* _THE INPUT_:
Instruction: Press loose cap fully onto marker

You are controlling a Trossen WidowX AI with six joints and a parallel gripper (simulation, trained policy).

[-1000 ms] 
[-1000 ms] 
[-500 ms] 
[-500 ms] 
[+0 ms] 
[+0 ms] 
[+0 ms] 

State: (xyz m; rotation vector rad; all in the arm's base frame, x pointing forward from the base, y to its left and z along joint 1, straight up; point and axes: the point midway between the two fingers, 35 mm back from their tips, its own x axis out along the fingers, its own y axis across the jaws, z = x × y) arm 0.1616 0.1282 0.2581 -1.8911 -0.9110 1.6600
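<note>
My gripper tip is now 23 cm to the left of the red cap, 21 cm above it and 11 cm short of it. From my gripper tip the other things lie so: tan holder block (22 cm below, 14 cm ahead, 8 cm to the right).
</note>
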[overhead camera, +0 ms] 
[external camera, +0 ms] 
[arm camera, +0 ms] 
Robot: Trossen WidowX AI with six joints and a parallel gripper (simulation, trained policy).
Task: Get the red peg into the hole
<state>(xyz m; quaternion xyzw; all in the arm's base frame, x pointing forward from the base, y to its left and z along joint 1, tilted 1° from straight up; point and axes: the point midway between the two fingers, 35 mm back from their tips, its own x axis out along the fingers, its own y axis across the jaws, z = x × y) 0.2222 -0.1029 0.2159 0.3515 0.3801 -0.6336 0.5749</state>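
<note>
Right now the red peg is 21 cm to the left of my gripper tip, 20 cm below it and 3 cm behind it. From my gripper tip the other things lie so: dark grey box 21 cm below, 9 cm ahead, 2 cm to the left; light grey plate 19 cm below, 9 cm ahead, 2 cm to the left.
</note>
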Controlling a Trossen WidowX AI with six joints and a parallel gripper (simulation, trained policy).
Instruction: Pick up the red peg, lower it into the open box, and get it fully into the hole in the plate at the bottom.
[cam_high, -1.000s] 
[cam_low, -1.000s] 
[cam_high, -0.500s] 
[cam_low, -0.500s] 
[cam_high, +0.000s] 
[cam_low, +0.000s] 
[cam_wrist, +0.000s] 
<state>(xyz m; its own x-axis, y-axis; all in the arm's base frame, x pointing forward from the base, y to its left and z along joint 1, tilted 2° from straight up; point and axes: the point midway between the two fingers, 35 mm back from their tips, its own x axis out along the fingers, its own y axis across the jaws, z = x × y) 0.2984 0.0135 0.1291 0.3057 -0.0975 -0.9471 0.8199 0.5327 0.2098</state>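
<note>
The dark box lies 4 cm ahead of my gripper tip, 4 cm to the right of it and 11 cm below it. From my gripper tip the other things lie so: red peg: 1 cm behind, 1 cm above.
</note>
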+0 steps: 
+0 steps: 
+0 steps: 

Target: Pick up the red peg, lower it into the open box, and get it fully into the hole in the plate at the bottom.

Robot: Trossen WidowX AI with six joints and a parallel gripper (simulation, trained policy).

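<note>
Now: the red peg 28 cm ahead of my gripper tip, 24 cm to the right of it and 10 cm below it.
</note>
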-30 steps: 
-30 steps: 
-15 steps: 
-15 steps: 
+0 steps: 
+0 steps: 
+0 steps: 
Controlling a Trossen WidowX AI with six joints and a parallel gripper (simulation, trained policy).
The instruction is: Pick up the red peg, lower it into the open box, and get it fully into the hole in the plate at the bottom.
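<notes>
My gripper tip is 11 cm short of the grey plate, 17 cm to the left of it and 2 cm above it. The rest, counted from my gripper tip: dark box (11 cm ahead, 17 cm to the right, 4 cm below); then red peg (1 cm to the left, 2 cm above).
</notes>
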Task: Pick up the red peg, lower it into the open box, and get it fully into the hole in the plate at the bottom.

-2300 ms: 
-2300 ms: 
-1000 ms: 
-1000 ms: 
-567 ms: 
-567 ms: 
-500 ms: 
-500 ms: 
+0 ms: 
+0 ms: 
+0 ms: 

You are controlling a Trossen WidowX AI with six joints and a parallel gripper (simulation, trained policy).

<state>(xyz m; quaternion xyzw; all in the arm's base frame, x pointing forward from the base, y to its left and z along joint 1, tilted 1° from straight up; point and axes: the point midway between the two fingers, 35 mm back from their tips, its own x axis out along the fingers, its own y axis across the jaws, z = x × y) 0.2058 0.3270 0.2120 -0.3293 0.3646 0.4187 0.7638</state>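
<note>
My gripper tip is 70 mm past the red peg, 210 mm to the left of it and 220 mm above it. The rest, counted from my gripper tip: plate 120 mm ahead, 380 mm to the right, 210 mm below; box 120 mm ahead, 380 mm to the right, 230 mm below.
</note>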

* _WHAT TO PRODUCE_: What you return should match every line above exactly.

* _RESULT FOR THIS EXERCISE_:
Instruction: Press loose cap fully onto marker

You are controlling a Trossen WidowX AI with six joints and a parallel gripper (simulation, trained policy).

[-1000 ms] 
[-1000 ms] 
[-500 ms] 
[-500 ms] 
[+0 ms] 
[+0 ms] 
[+0 ms] 

State: (xyz m; rotation vector rad; all in the arm's base frame, x pointing forward from the base, y to its left and z along joint 1, straight up; point and axes: the point midway between the two fingers, 35 mm back from their tips, its own x axis out along the fingers, its own y axis across the jaws, z = x × y) arm 0.1616 0.1282 0.2581 -1.8911 -0.9110 1.6600
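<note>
My gripper tip is now 23 cm to the left of the red cap, 21 cm above it and 11 cm short of it. From my gripper tip the other things lie so: tan holder block (22 cm below, 14 cm ahead, 8 cm to the right).
</note>
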[overhead camera, +0 ms] 
[external camera, +0 ms] 
[arm camera, +0 ms] 
Robot: Trossen WidowX AI with six joints and a parallel gripper (simulation, trained policy).
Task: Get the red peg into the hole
<state>(xyz m; quaternion xyzw; all in the arm's base frame, x pointing forward from the base, y to its left and z along joint 1, tilted 1° from straight up; point and axes: the point midway between the two fingers, 35 mm back from their tips, its own x axis out along the fingers, its own y axis across the jaws, z = x × y) 0.2222 -0.1029 0.2159 0.3515 0.3801 -0.6336 0.5749</state>
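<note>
Right now the red peg is 21 cm to the left of my gripper tip, 20 cm below it and 3 cm behind it. From my gripper tip the other things lie so: dark grey box 21 cm below, 9 cm ahead, 2 cm to the left; light grey plate 19 cm below, 9 cm ahead, 2 cm to the left.
</note>
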Controlling a Trossen WidowX AI with six joints and a parallel gripper (simulation, trained policy).
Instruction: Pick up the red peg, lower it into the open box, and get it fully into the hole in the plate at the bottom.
[cam_high, -1.000s] 
[cam_low, -1.000s] 
[cam_high, -0.500s] 
[cam_low, -0.500s] 
[cam_high, +0.000s] 
[cam_low, +0.000s] 
[cam_wrist, +0.000s] 
<state>(xyz m; its own x-axis, y-axis; all in the arm's base frame, x pointing forward from the base, y to its left and z along joint 1, tilted 2° from straight up; point and axes: the point midway between the two fingers, 35 mm back from their tips, its own x axis out along the fingers, its own y axis across the jaws, z = x × y) 0.2984 0.0135 0.1291 0.3057 -0.0975 -0.9471 0.8199 0.5327 0.2098</state>
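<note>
The dark box lies 4 cm ahead of my gripper tip, 4 cm to the right of it and 11 cm below it. From my gripper tip the other things lie so: red peg: 1 cm behind, 1 cm above.
</note>
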+0 steps: 
+0 steps: 
+0 steps: 

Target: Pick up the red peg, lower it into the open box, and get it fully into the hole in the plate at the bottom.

Robot: Trossen WidowX AI with six joints and a parallel gripper (simulation, trained policy).

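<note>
Now: the red peg 28 cm ahead of my gripper tip, 24 cm to the right of it and 10 cm below it.
</note>
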-30 steps: 
-30 steps: 
-15 steps: 
-15 steps: 
+0 steps: 
+0 steps: 
+0 steps: 
Controlling a Trossen WidowX AI with six joints and a parallel gripper (simulation, trained policy).
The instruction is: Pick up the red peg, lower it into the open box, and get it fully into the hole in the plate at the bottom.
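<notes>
My gripper tip is 11 cm short of the grey plate, 17 cm to the left of it and 2 cm above it. The rest, counted from my gripper tip: dark box (11 cm ahead, 17 cm to the right, 4 cm below); then red peg (1 cm to the left, 2 cm above).
</notes>
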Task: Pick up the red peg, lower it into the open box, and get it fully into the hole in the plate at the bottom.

-2300 ms: 
-2300 ms: 
-1000 ms: 
-1000 ms: 
-567 ms: 
-567 ms: 
-500 ms: 
-500 ms: 
+0 ms: 
+0 ms: 
+0 ms: 

You are controlling a Trossen WidowX AI with six joints and a parallel gripper (simulation, trained policy).

<state>(xyz m; quaternion xyzw; all in the arm's base frame, x pointing forward from the base, y to its left and z along joint 1, tilted 1° from straight up; point and axes: the point midway between the two fingers, 35 mm back from their tips, its own x axis out along the fingers, its own y axis across the jaws, z = x × y) 0.2058 0.3270 0.2120 -0.3293 0.3646 0.4187 0.7638</state>
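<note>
My gripper tip is 70 mm past the red peg, 210 mm to the left of it and 220 mm above it. The rest, counted from my gripper tip: plate 120 mm ahead, 380 mm to the right, 210 mm below; box 120 mm ahead, 380 mm to the right, 230 mm below.
</note>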

With that, the exercise is done.